--- Data for review ---
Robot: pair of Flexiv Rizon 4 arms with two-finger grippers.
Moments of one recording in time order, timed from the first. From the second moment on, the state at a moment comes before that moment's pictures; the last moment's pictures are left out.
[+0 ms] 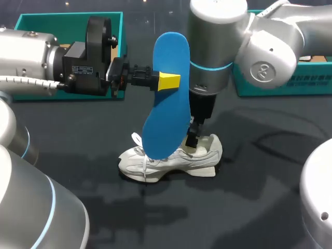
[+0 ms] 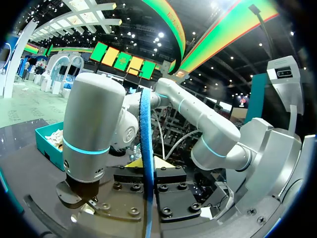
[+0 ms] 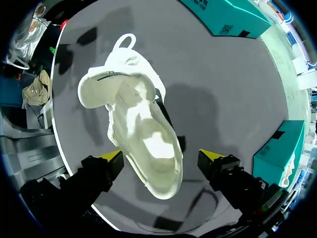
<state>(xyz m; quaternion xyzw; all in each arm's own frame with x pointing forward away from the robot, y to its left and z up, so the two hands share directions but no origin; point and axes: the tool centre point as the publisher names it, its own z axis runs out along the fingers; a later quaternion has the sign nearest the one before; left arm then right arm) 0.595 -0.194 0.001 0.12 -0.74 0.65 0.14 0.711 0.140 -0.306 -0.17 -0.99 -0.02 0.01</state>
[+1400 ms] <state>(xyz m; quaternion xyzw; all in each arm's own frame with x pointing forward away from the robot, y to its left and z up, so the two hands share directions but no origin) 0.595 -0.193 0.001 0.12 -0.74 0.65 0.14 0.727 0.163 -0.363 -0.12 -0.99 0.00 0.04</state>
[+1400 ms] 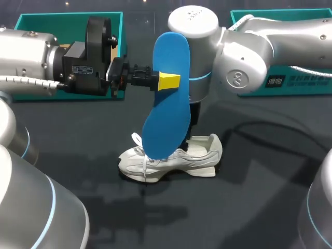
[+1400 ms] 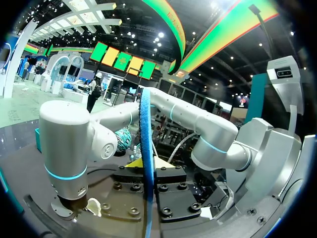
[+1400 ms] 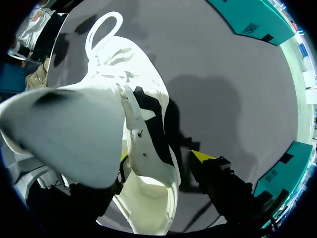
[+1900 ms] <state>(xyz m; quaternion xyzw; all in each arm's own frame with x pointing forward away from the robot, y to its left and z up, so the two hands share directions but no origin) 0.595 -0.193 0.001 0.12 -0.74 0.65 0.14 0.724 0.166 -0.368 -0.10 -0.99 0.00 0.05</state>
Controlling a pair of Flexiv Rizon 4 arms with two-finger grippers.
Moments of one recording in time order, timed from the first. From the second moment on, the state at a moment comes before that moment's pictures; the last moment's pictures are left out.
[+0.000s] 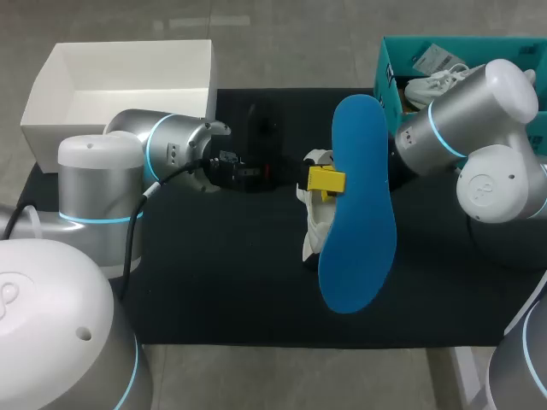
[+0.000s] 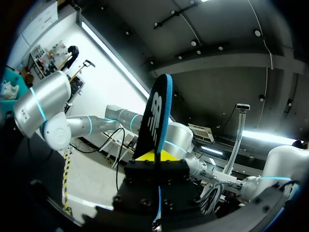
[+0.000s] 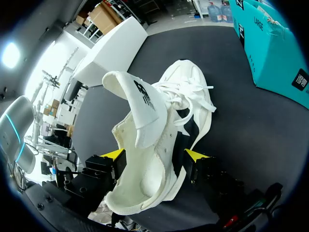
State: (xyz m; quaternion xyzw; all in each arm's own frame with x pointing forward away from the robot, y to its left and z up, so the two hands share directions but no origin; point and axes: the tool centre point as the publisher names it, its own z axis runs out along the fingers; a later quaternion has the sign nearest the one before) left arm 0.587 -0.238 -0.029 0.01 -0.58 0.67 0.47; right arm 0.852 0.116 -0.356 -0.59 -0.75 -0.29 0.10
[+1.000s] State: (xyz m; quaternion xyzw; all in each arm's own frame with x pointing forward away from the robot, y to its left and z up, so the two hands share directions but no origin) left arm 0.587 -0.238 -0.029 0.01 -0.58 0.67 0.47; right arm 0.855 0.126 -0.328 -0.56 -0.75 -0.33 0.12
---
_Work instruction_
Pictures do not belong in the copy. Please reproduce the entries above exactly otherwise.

_Answer to the problem_
Robot: pair of Flexiv Rizon 4 arms with two-finger grippers.
Moments of one recording in time order, timed from the first. From the second moment on, the state at a moment comes before that moment's pictures; the last moment's pictures are left out.
[+0 ms] 
[+0 ms] 
[+0 ms] 
<state>(xyz m; quaternion xyzw; all in each arm's own frame with x pointing forward away from the robot, y to its left and z up, so the two hands share directions but no origin; point and axes: the tool centre point as the publisher names it, its own z axis runs out along the fingers; a later quaternion has the sign nearest the one before; left arm then right arm) 0.595 -0.194 0.001 0.12 -0.74 0.65 0.14 0.711 0.140 -0.306 -0.17 -0.99 -0.02 0.01</state>
[+1400 ms] <state>(xyz m; quaternion xyzw; all in each arm's own frame with x pointing forward away from the robot, y to its left and z up, so the two hands share directions but no origin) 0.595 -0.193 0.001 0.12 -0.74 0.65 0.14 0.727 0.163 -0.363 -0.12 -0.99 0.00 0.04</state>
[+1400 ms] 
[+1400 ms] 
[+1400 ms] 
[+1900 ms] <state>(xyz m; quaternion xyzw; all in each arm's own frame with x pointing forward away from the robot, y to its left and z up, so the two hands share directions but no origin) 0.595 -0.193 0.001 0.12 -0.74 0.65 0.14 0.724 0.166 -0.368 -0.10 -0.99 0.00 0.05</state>
Controlling a pair of Flexiv Rizon 4 arms with two-finger grippers.
Moments of one recording in time order, timed from the first. From the second moment on, the state at a moment comes before that moment's pictures; the last moment's pictures are left out.
[+0.000s] 
[+0.000s] 
[+0.000s] 
State: (xyz m; quaternion xyzw; all in each arm's own frame with x pointing forward away from the robot, y to its left and z up, so the two hands share directions but no origin; point and axes: the tool centre point as the publisher names it, its own z axis runs out along the fingers; a later quaternion has the sign nearest the one before) left arm 0.587 -0.238 -0.029 0.01 -0.58 0.67 0.47; right arm 0.852 0.116 -0.356 -0.59 -0.75 -0.29 0.10
[+1.000s] State: (xyz m; quaternion xyzw; all in each arm's own frame with x pointing forward away from the robot, y to its left and z up, so the two hands share directions but no origin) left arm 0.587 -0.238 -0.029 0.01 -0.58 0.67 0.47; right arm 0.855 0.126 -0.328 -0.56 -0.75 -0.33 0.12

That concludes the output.